[Work task]
Each line in the records below, from the one that contains "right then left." to the one that contains "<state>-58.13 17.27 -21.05", should be reproduced exactly, the first and last included.

[Material supplied]
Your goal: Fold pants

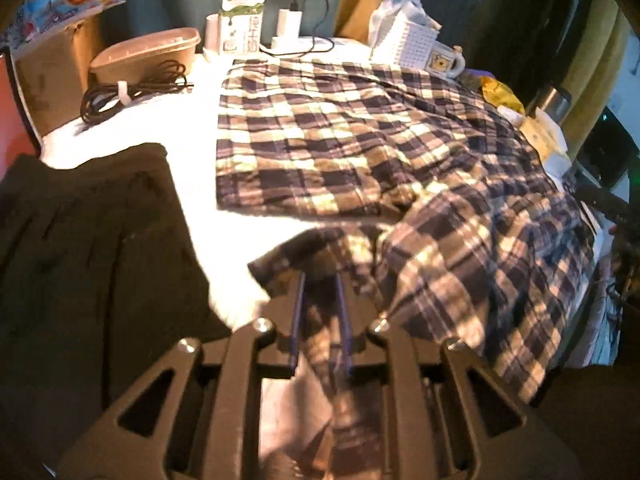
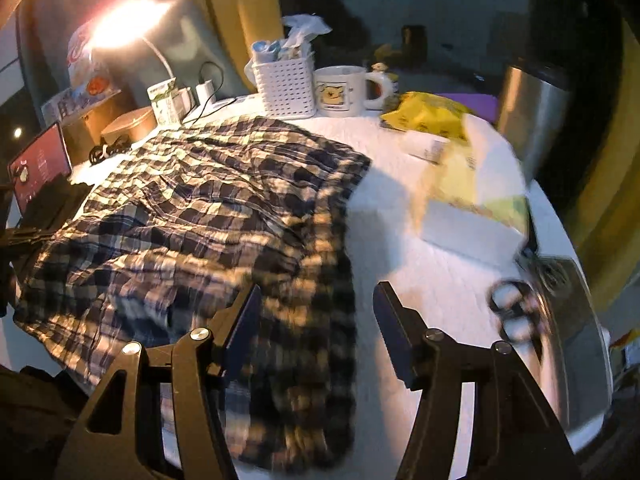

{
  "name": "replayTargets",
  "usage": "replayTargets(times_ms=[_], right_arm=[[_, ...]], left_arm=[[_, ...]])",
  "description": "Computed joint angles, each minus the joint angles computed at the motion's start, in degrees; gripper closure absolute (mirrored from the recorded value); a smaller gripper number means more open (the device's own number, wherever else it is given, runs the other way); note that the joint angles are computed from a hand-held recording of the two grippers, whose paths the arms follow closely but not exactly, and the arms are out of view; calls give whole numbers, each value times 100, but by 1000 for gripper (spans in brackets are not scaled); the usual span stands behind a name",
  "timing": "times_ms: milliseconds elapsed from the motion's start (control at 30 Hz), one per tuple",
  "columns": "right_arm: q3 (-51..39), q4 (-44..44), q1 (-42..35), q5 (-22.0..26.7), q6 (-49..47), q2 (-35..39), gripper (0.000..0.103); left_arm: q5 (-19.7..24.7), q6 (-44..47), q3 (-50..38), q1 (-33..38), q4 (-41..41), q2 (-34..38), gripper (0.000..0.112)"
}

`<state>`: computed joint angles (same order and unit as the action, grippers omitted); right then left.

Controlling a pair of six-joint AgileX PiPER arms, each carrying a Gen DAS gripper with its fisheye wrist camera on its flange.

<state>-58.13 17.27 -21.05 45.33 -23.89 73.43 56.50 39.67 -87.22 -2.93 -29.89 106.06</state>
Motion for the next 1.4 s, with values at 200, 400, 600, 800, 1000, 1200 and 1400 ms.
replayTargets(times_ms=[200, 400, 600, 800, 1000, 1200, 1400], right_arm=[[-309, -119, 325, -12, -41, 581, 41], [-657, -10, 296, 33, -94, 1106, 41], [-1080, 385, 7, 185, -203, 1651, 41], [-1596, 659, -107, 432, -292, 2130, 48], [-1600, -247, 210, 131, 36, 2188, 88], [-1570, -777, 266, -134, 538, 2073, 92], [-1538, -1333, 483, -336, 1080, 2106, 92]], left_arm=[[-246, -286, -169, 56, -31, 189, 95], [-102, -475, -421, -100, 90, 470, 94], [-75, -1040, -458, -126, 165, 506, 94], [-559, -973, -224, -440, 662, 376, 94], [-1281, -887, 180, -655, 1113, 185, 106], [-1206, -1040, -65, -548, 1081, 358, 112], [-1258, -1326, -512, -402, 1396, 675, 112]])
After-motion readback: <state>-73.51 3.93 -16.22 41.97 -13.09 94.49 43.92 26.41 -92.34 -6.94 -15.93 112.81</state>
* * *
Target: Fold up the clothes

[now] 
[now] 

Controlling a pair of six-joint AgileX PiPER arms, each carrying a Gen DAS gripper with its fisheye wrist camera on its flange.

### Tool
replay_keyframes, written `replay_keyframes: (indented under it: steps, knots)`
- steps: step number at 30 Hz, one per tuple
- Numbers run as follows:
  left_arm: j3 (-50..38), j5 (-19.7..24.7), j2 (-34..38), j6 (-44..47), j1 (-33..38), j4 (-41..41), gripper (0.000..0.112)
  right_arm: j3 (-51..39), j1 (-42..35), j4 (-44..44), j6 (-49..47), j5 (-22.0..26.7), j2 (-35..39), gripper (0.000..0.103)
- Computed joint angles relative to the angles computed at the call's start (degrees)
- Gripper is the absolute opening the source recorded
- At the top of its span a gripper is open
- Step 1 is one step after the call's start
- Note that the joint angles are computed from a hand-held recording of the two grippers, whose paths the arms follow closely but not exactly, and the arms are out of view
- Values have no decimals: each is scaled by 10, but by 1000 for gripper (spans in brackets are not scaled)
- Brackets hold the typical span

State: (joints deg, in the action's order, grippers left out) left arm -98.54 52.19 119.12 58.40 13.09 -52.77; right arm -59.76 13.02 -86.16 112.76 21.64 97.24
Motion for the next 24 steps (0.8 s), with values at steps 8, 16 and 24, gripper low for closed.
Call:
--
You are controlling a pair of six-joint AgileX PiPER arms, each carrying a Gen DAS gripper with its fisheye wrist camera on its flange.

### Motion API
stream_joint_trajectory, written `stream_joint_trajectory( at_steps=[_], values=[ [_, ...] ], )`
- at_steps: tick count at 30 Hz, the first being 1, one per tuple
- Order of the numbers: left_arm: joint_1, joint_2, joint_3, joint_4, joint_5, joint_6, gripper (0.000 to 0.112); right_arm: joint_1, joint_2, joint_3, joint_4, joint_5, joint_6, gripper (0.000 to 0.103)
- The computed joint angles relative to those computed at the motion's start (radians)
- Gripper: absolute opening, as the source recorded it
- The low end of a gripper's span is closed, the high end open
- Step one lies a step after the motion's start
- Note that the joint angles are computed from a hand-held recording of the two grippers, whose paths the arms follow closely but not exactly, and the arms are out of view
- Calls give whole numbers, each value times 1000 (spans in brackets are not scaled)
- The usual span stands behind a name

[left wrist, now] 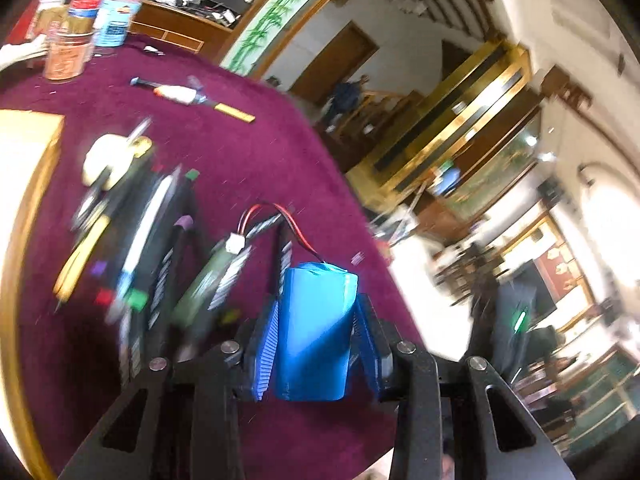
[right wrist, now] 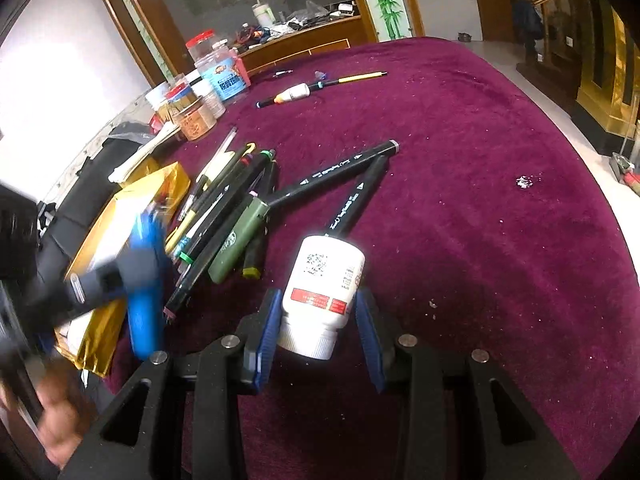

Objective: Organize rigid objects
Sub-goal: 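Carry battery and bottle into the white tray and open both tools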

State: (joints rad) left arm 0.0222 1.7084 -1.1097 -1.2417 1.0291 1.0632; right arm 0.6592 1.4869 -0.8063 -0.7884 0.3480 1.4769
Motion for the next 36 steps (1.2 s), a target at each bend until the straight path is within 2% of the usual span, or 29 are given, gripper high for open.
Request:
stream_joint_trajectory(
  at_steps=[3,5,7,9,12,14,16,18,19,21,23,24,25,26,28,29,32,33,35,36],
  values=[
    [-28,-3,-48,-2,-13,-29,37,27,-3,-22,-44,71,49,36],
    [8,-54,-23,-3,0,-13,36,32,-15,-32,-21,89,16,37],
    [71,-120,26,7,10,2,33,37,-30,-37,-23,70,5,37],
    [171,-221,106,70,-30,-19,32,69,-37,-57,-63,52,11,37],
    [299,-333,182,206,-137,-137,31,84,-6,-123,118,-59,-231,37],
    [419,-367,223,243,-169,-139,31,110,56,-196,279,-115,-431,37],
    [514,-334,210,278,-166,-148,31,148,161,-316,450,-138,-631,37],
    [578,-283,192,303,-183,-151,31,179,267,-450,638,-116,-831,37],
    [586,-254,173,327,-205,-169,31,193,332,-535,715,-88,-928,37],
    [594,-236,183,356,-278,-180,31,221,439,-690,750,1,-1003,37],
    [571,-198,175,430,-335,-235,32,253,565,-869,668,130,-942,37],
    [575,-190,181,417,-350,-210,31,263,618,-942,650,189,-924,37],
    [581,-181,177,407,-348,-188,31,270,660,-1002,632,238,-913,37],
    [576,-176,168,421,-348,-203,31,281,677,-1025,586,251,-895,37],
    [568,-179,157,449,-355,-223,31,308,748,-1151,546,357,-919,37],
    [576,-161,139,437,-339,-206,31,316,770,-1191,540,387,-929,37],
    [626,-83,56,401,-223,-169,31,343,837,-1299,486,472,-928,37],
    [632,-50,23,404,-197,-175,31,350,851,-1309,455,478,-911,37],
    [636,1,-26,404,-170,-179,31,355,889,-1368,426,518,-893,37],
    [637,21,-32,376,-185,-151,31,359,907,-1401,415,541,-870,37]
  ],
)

[Answer space]
`<state>`: computed joint angles (same order and unit as the action, grippers omitted); right then left.

Controlling a pair of six-joint AgileX PiPER arms, each carrying a Gen DAS gripper with its fisheye wrist camera on its flange.

<state>-58.13 17.27 -21.05 45.33 -23.89 73.43 56.50 39.67 -87.22 -2.93 -29.89 106.06</state>

Nothing further is required by the exercise.